What you will do:
Both the line with "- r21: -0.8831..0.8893" and the line with "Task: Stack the" in the records below must appear in the output, along with every line between them, exactly and with nothing added.
··········
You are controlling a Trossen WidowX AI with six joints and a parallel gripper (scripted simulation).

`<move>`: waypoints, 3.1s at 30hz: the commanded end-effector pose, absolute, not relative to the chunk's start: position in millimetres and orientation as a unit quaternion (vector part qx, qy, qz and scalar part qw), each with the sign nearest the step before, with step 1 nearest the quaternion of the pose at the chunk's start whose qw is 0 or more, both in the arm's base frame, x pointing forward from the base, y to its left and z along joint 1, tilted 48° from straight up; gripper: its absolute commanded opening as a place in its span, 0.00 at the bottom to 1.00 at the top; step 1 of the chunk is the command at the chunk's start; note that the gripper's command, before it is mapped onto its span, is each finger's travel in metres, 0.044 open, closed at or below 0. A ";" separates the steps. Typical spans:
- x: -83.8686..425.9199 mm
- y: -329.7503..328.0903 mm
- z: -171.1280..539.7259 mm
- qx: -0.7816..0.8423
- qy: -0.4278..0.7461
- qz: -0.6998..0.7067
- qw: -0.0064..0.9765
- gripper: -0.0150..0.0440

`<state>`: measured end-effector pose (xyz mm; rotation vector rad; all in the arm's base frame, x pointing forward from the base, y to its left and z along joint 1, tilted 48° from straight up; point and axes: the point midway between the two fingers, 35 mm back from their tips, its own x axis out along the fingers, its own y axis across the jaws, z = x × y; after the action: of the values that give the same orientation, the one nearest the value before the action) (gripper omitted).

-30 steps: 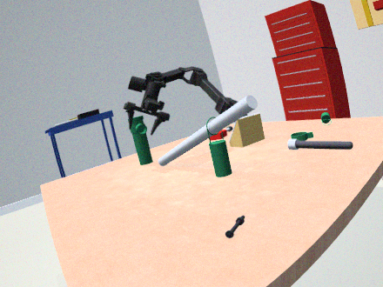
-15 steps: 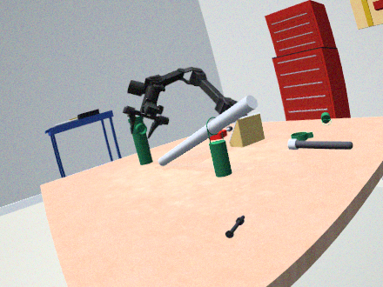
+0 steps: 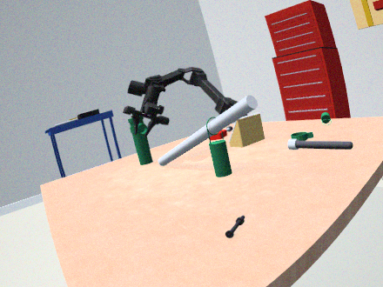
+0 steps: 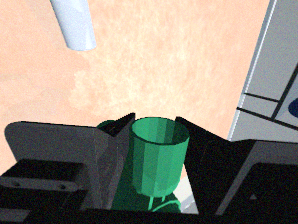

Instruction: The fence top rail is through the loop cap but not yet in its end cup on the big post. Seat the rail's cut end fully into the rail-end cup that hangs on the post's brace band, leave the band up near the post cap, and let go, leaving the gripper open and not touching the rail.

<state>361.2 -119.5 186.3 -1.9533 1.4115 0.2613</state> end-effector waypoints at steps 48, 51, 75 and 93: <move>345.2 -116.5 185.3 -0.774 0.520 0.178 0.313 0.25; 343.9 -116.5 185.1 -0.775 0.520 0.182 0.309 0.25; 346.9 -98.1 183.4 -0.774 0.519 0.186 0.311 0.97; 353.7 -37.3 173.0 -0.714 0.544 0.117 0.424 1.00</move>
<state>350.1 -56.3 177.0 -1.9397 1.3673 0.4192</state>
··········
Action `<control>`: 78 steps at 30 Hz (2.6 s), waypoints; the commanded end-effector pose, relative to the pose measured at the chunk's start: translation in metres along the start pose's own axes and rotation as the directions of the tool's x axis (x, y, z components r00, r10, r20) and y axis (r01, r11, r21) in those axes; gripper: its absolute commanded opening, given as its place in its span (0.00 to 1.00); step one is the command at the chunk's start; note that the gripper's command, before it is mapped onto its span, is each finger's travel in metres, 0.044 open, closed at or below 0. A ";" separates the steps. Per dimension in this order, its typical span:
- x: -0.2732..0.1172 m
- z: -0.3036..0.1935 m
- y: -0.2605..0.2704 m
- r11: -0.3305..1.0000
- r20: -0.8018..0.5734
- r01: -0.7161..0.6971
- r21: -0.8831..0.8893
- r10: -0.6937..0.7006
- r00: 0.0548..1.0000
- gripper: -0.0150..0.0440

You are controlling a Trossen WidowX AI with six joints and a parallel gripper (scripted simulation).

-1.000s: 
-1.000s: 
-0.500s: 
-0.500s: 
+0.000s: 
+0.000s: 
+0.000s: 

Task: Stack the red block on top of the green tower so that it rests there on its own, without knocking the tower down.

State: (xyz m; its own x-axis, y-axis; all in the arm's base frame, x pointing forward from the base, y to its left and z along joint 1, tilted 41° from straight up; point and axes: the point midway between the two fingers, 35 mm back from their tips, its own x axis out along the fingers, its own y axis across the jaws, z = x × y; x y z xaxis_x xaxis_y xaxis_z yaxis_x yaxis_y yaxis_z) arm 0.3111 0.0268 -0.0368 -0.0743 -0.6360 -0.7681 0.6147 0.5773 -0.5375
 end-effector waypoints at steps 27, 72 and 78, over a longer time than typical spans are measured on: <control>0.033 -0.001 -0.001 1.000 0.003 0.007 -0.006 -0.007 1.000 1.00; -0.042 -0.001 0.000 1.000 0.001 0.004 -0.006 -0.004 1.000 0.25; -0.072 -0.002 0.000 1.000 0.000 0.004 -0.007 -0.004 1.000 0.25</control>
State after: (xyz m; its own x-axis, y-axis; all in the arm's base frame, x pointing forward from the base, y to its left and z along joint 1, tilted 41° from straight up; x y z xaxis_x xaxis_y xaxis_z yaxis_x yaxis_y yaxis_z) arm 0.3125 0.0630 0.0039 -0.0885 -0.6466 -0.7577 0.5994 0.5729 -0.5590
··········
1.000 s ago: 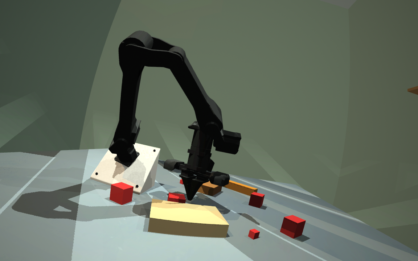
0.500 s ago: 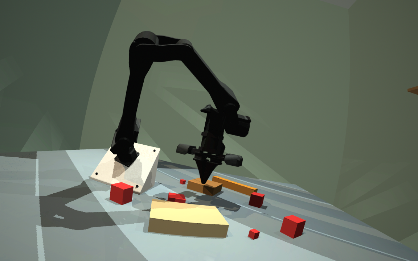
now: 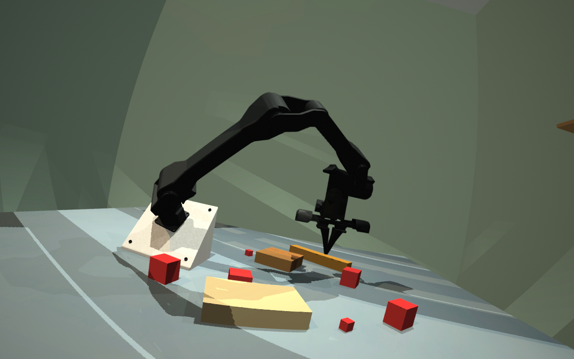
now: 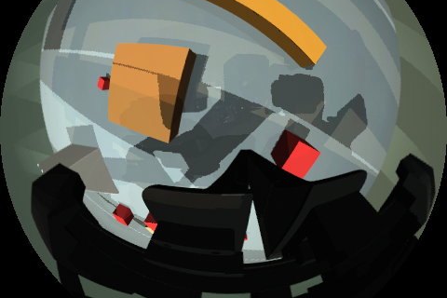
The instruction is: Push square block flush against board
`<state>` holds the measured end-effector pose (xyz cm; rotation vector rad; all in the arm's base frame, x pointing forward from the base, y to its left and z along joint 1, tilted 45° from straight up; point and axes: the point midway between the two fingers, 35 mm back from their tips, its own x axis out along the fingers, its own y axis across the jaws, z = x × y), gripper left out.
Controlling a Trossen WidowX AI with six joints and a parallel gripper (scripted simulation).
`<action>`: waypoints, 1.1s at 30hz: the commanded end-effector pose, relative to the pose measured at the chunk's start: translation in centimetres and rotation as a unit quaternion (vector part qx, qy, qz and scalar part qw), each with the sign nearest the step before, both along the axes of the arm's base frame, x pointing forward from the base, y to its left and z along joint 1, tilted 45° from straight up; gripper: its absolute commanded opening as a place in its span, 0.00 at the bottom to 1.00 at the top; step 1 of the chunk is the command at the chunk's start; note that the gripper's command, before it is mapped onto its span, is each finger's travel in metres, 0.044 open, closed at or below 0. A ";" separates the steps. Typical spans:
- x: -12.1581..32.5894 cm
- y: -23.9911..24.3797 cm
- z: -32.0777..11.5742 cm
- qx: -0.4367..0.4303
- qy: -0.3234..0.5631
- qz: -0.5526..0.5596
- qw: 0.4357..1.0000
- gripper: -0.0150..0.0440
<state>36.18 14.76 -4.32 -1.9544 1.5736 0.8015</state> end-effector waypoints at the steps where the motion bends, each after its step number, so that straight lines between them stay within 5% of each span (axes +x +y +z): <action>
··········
Result of the exercise:
- r21: -0.8831..0.8893
- r10: -0.6937..0.7006
- r00: 0.0548..1.0000
- gripper: -0.0150..0.0440

You are controlling a Trossen WidowX AI with six joints and a parallel gripper (scripted simulation).

-1.000s: 
-1.000s: 
-0.500s: 
-0.500s: 
+0.000s: 
+0.000s: 
+0.000s: 

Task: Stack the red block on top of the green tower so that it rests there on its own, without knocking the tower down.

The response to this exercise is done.